Madrugo para hablarte de algo que ya has escuchado, al presidente de la Federación de Marruecos afirmando que la final del Mundial 2030 se va a jugar en Casablanca.
Después del primer sobresalto por las alertas que inundaron la pantalla de mi móvil, pude volver a sentarme en la silla tranquilo al confirmar que no era más que la enésima fanfarronada de un país que aspira a celebrar el partido más importante del evento más importante del mundo del deporte. Y que FIFA salió pronto a desmentir que la decisión sobre la sede esté tomada.
No es un secreto que para Marruecos es un cuestión de Estado organizar ese partido y presume de la construcción de un estadio con capacidad para más de 100.000 personas que estará terminado a finales de 2027, pero es importante el contexto. El presidente de la Federación marroquí lo dijo en un acto de campaña electoral, ante un reducido número de personas y como el presidente Louzán lo dijo aquí en España hace algunos meses: en realidad es un deseo, que por el tono parece transformarse en un anuncio.

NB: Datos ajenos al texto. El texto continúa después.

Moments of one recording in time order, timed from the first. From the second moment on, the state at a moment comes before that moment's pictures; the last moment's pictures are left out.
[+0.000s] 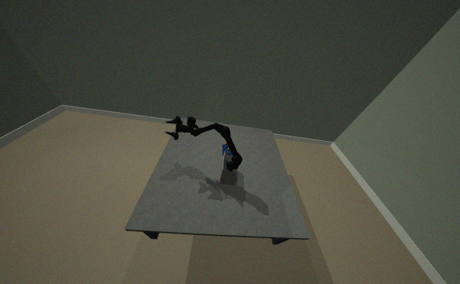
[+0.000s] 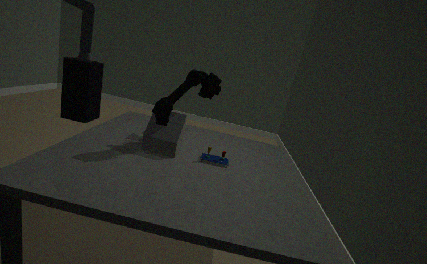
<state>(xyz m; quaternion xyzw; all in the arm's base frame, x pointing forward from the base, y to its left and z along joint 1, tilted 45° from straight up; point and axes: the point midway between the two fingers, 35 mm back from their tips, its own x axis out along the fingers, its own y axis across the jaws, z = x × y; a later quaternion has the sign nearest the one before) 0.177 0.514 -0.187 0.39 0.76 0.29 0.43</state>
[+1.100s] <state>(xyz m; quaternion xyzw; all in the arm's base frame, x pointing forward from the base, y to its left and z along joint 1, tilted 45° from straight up) 0.338 0.348 -0.174 0.25 0.64 0.07 0.72</state>
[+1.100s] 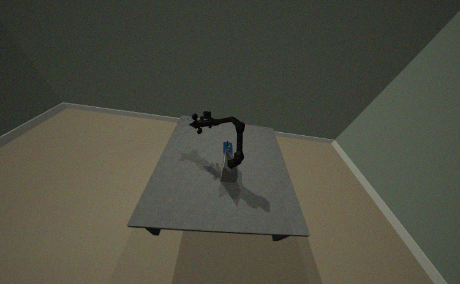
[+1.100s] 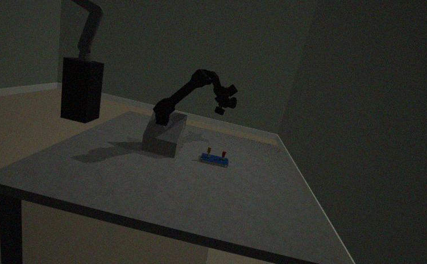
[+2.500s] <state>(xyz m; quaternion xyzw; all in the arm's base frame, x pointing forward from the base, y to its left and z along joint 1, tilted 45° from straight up) 0.309 -0.006 -0.024 -0.29 0.68 -0.21 0.64</state>
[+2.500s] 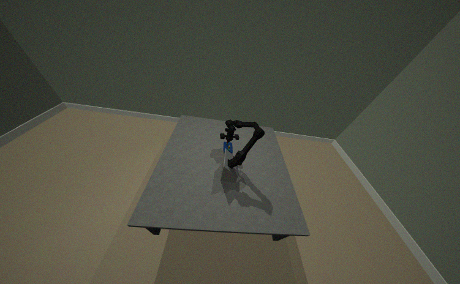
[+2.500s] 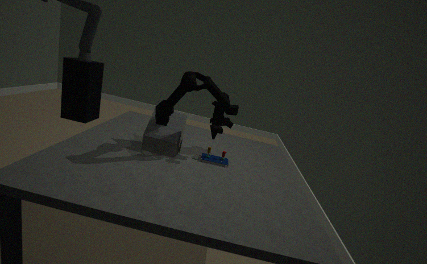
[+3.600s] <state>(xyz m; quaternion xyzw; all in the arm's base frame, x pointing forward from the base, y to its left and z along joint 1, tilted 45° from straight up) 0.302 -0.048 -0.034 -0.32 0.68 -0.21 0.62</state>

Pero tampoco podemos obviar que quién lo dice no es cualquiera. Es el presidente del fútbol marroquí que, a la vez, es ministro del Gobierno. Y no veas a Infantino, el presidente de FIFA, como un dirigente deportivo, sino como un político.

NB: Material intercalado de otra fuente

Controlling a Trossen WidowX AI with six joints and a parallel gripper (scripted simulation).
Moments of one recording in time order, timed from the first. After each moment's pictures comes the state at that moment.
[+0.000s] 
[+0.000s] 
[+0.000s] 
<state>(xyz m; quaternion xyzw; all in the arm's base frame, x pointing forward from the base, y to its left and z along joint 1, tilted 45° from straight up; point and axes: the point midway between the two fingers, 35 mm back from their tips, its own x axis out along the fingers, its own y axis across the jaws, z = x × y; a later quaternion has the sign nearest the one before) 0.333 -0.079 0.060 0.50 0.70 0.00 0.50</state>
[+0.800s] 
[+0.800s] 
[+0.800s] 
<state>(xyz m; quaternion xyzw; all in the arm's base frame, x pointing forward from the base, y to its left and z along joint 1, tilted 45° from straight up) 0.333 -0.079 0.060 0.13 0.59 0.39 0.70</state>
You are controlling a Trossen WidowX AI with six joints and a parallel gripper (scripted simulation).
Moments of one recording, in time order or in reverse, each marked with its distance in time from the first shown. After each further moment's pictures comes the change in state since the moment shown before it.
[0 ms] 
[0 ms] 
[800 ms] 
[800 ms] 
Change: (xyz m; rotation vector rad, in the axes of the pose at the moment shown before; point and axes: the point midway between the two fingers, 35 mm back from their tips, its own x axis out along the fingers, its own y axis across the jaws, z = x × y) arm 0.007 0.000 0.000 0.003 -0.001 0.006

Atraviesa su peor momento y ha perdido apoyos para su futura reelección, por tanto hay que entender la dimensión política de todo esto. Marruecos se ha convertido en uno de sus principales aliados y Rabat acogerá el próximo Congreso donde se votará su reelección. Si el precio por seguir en el sillón presidencial es ceder con Marruecos, deberíamos empezar a pensar que lo que diga un ministro marroquí es algo más que un comentario de barra de bar.